The problem
Please return every line from the entries that has the string "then" in it.

Records shown section start

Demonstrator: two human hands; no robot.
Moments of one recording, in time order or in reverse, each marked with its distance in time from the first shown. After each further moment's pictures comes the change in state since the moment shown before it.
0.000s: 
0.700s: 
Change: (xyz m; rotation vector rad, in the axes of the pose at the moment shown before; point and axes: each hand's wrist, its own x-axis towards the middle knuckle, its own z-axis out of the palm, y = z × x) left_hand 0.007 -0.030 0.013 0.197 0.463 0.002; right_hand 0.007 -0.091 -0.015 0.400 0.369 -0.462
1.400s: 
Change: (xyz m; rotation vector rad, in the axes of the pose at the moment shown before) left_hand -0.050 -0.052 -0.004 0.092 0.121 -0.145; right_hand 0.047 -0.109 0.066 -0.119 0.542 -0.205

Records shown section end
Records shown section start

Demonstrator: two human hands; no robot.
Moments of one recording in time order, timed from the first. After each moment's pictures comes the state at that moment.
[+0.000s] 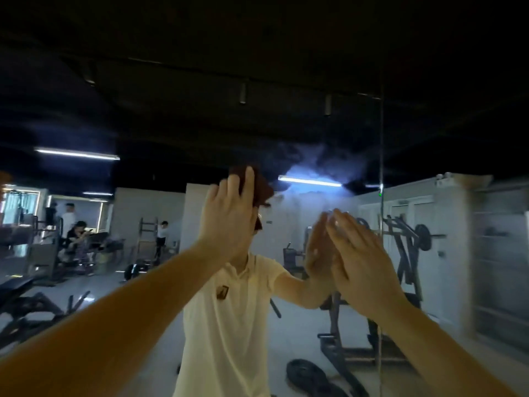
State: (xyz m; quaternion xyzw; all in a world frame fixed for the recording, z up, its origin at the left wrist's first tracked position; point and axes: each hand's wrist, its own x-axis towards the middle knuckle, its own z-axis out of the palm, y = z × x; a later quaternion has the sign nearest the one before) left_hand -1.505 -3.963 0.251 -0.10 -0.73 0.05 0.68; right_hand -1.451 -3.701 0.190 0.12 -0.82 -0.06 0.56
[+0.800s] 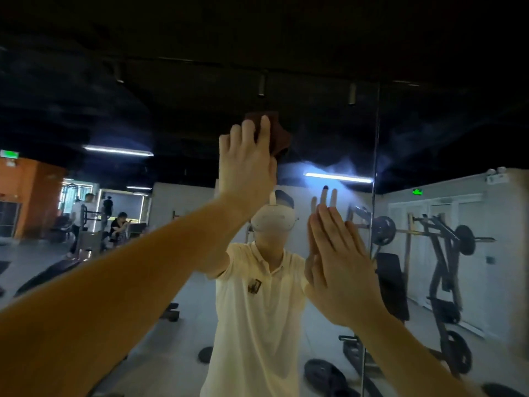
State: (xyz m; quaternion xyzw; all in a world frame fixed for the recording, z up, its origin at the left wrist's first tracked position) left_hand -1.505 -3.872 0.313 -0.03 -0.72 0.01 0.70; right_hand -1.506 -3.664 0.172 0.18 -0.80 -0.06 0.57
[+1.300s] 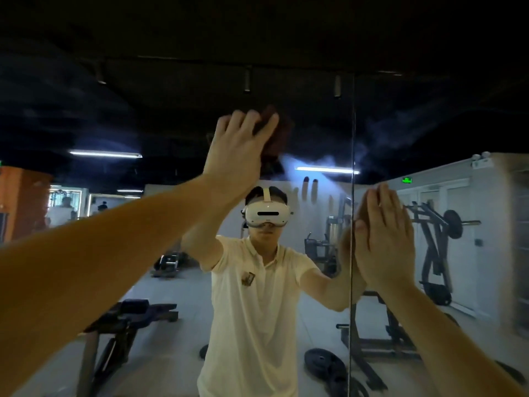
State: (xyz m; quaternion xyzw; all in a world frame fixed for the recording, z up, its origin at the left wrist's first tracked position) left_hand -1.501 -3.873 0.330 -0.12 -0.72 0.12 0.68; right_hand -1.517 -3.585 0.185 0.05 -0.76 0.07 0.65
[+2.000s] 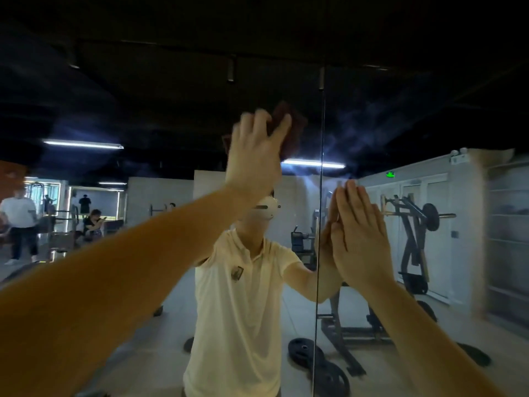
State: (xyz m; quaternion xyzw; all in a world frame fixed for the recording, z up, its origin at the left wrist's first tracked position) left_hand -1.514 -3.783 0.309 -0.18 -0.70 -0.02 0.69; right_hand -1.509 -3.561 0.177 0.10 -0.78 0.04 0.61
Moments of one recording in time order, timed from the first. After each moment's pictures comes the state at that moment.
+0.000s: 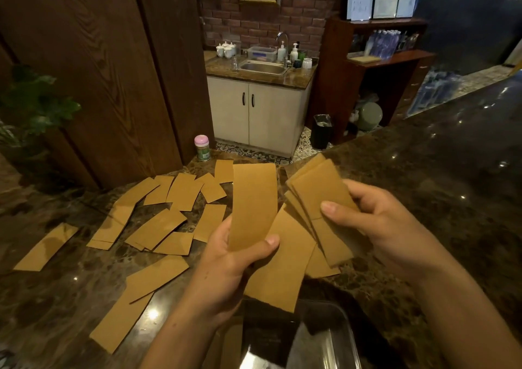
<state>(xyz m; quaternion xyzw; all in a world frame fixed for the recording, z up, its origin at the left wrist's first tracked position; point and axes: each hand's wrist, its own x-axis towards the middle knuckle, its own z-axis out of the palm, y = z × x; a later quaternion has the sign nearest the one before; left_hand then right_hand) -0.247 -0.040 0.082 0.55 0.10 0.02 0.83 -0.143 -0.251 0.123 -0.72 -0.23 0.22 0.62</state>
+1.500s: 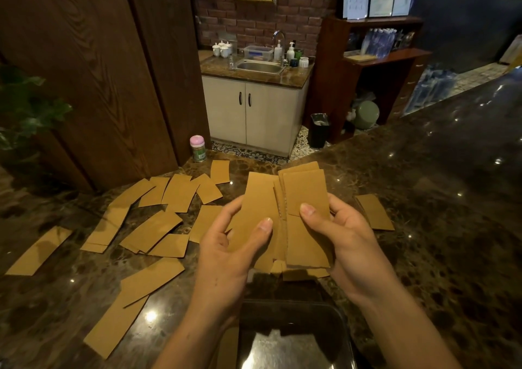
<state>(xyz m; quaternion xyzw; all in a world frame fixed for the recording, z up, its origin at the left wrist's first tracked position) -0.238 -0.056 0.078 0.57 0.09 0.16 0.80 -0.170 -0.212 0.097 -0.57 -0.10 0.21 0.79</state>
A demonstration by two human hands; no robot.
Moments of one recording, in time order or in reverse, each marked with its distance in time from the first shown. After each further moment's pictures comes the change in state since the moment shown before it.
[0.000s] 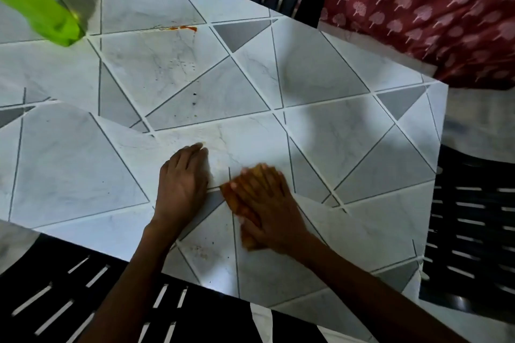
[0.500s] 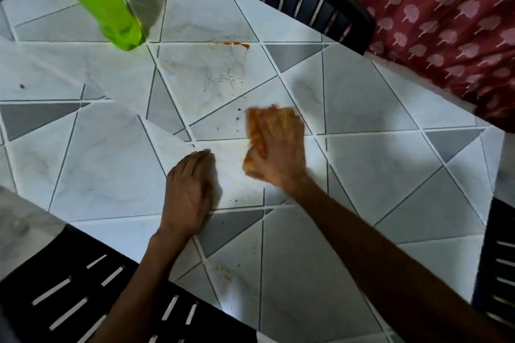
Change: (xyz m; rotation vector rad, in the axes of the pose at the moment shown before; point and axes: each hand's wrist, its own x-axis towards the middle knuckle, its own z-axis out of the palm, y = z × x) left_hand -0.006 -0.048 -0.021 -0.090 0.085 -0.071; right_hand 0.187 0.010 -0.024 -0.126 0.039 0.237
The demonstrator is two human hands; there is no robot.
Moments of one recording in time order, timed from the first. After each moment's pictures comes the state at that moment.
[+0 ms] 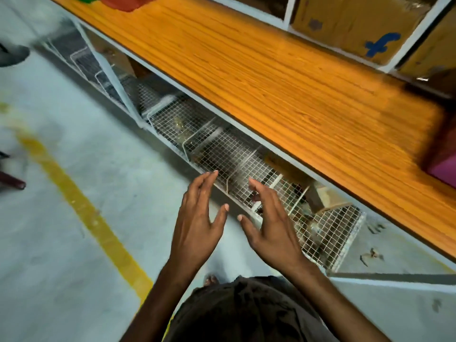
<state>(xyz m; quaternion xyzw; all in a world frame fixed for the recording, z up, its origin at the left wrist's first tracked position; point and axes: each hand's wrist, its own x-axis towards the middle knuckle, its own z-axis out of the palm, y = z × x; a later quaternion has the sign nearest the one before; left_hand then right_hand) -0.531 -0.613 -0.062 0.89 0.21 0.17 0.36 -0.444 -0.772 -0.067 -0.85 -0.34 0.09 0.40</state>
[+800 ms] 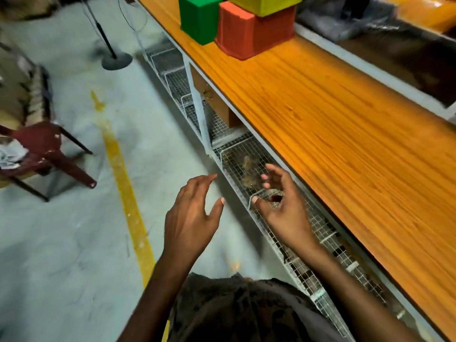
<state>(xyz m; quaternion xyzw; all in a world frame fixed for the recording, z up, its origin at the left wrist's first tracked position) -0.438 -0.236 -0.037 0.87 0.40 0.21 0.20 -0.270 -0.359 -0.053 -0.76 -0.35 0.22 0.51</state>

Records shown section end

Written solution
<state>(xyz m; quaternion xyzw; all in a world frame fixed for the recording, z up, its origin at the left wrist's first tracked position; point and axes: each hand's wrist, its own x-axis towards the middle knuckle, its own z-axis out of the palm, y = z × x; a later quaternion has the sign nearest the one before; left_hand then right_hand) -0.247 -0.040 0.082 0.55 0.10 0.02 0.83 -0.143 -0.251 0.123 -0.72 -0.23 0.22 0.62</state>
<state>(xyz m; quaternion xyzw; all in a world frame fixed for the recording, z up, its origin at the left wrist's first tracked position; point and axes: each hand's wrist, its own x-axis towards the middle knuckle, its own z-axis out of the palm, y = z × x; a later quaternion has the sign nearest the one before; left_hand then right_hand) -0.531 -0.613 -0.062 0.89 0.21 0.17 0.36 -0.444 -0.772 -0.067 -0.85 -0.34 0.09 0.40</state>

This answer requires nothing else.